■ **Problem**
Output nothing but the line containing "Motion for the" and the lines after it through the end of the material below, each reproduced exactly.
* * * * * * * * *
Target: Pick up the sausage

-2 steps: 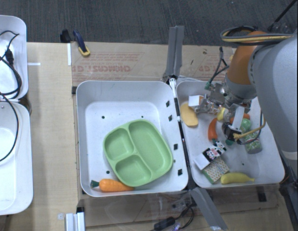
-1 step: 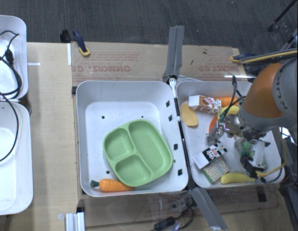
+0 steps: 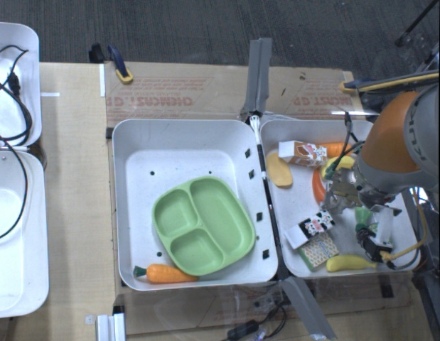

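Your gripper [image 3: 338, 190] hangs low over the right bin [image 3: 294, 258], close by the orange-red sausage [image 3: 318, 185]; I cannot tell its state. Centre it across the sausage's narrow width, clear of the small carton [image 3: 302, 153], before closing.

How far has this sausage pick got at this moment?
Done: the arm has reached over the right bin. In hand: the gripper sits low beside an orange-red piece, probably the sausage; no grasp is visible. Left: gripping and lifting it.

I see even, bright overhead light, glare whitening the bins [image 3: 127, 190], soft shadows, and slightly soft focus.
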Robot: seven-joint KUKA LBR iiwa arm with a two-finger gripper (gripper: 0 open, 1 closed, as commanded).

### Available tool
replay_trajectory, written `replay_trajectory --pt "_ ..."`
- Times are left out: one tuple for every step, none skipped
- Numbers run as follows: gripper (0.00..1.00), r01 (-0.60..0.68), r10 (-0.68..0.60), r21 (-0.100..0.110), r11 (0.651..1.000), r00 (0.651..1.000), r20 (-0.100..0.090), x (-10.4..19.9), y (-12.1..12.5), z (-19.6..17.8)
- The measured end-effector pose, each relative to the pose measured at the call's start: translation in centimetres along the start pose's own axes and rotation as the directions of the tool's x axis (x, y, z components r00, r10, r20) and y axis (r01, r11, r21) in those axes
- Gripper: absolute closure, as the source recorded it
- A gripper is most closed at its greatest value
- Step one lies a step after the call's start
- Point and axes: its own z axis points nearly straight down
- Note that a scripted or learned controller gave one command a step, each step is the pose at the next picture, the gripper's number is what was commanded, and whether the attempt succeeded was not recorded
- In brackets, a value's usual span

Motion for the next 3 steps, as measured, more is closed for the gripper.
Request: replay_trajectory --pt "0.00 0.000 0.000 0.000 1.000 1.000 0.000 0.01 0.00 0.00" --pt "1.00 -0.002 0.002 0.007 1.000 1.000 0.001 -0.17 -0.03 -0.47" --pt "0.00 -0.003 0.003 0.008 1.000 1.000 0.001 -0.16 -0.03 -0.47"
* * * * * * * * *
■ **Written solution**
Motion for the next 3 steps, as measured, more is closed for the gripper.
Request: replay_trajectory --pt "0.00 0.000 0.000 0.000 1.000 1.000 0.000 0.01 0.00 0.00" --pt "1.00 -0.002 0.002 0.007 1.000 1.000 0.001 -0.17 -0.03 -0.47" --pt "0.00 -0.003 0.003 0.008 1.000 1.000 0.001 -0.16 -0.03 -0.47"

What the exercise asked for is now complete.